───── Excerpted records ─────

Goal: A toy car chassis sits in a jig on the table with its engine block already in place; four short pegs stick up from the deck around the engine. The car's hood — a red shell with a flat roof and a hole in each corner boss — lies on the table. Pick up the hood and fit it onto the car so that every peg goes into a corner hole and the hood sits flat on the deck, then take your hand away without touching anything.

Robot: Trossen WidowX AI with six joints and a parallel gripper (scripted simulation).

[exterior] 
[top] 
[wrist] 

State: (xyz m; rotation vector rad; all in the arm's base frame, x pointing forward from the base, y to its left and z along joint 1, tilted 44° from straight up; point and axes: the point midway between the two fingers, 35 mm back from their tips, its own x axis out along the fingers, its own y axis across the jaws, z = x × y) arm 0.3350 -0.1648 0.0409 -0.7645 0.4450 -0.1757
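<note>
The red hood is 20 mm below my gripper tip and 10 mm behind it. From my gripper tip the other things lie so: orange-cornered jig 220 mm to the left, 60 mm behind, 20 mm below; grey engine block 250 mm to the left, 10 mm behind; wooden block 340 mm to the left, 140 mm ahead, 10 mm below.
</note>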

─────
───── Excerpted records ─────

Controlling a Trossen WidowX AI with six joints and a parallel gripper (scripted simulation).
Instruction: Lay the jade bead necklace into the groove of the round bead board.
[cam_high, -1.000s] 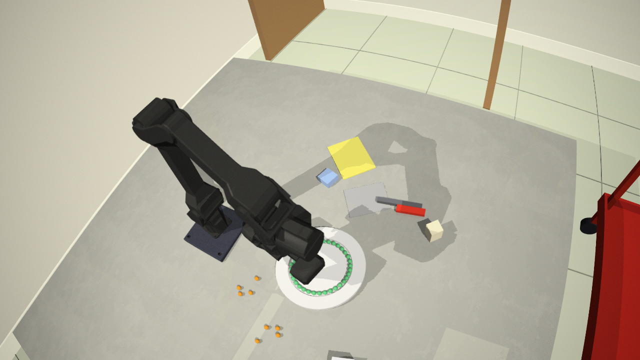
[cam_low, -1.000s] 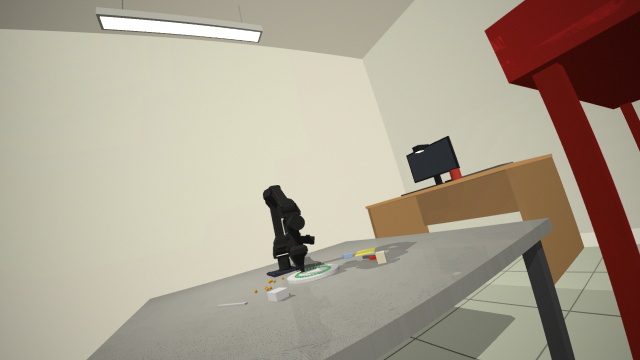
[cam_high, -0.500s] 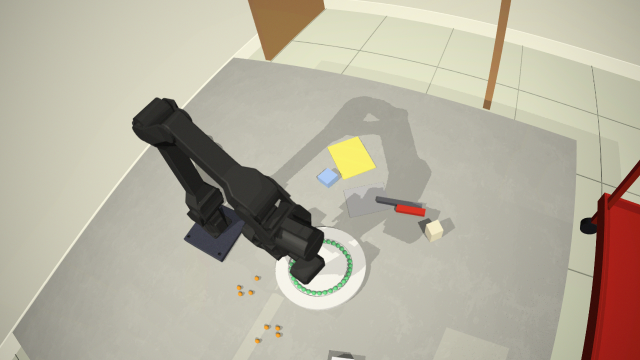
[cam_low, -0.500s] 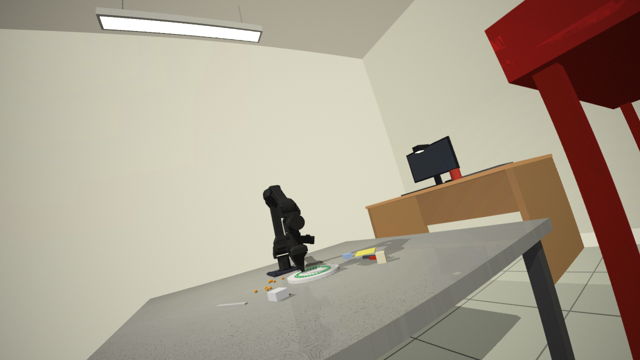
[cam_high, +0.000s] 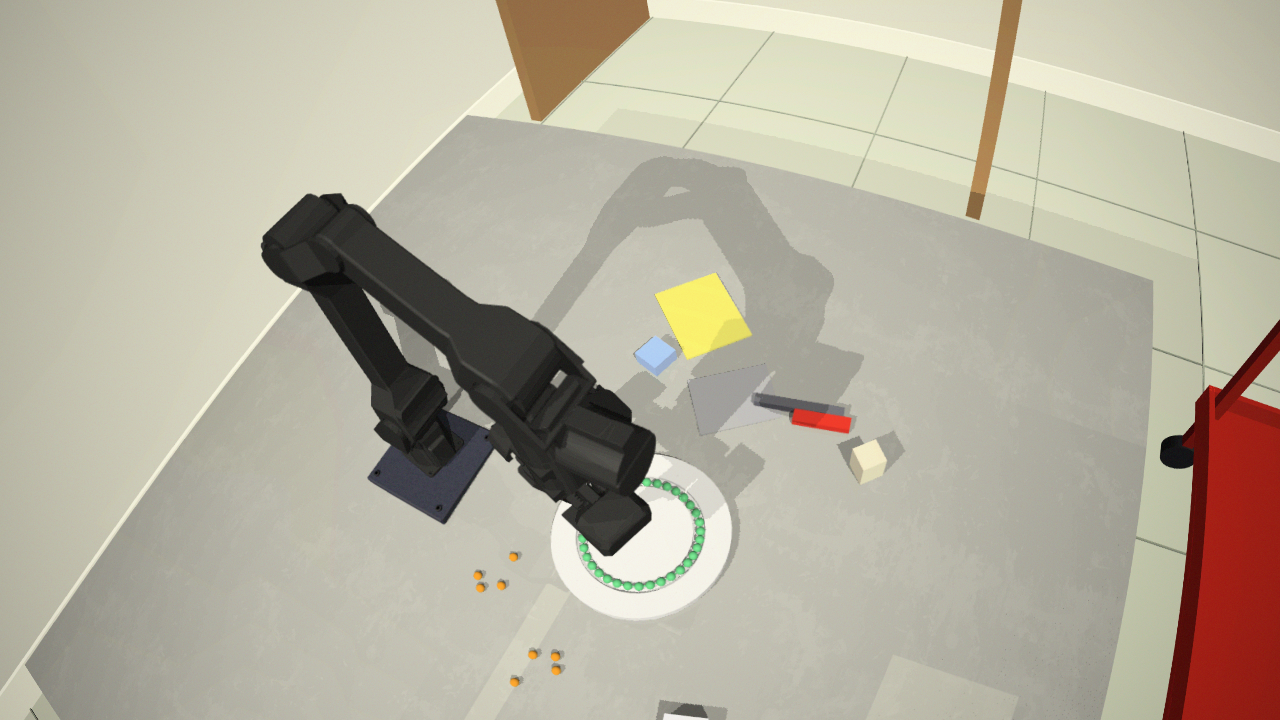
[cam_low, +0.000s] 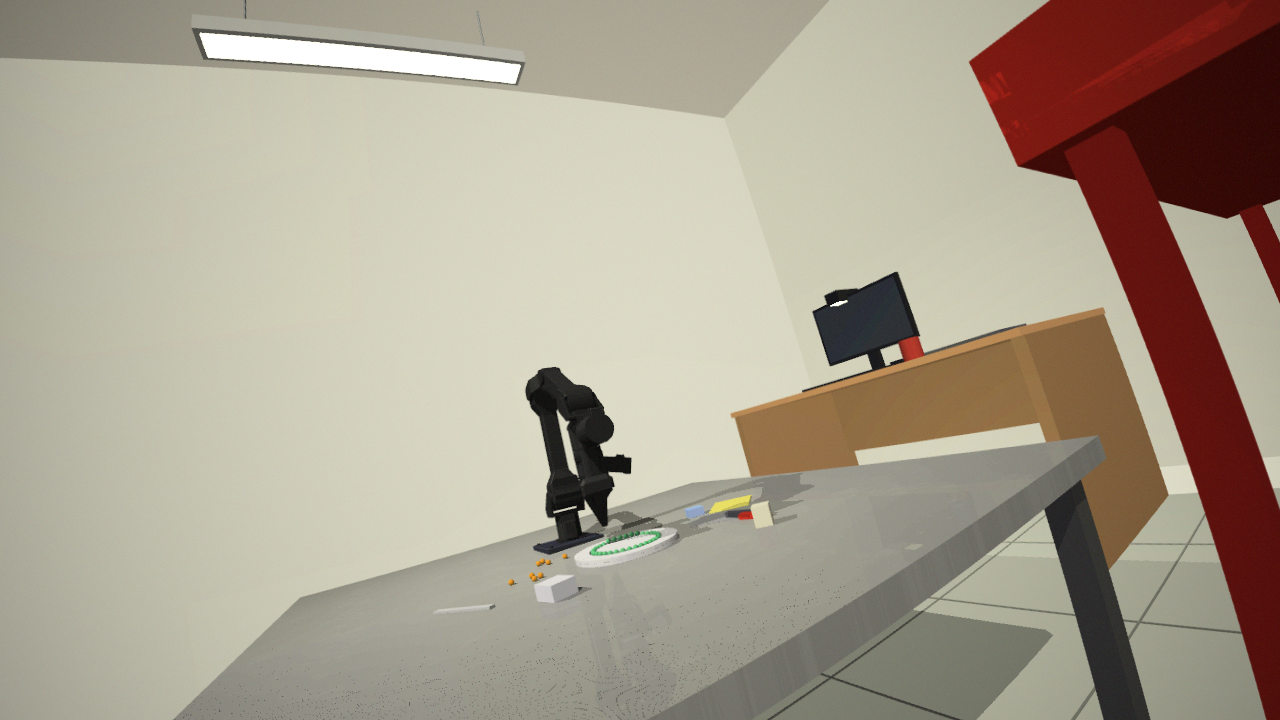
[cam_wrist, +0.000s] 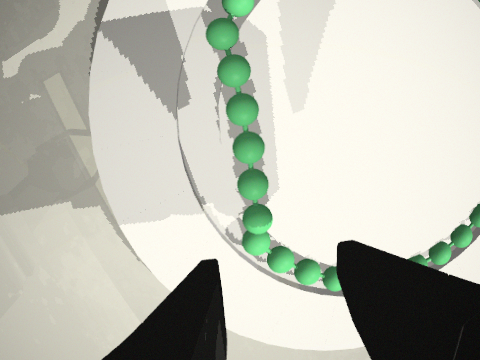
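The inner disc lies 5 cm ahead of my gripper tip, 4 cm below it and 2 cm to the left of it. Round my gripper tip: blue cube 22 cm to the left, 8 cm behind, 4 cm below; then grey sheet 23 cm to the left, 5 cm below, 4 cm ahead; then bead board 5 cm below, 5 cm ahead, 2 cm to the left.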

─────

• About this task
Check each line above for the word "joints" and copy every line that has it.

• Response to the exercise
Robot: Trossen WidowX AI with six joints and a parallel gripper (scripted simulation).
Controlling a Trossen WidowX AI with six joints and a parallel gripper (scripted simulation).

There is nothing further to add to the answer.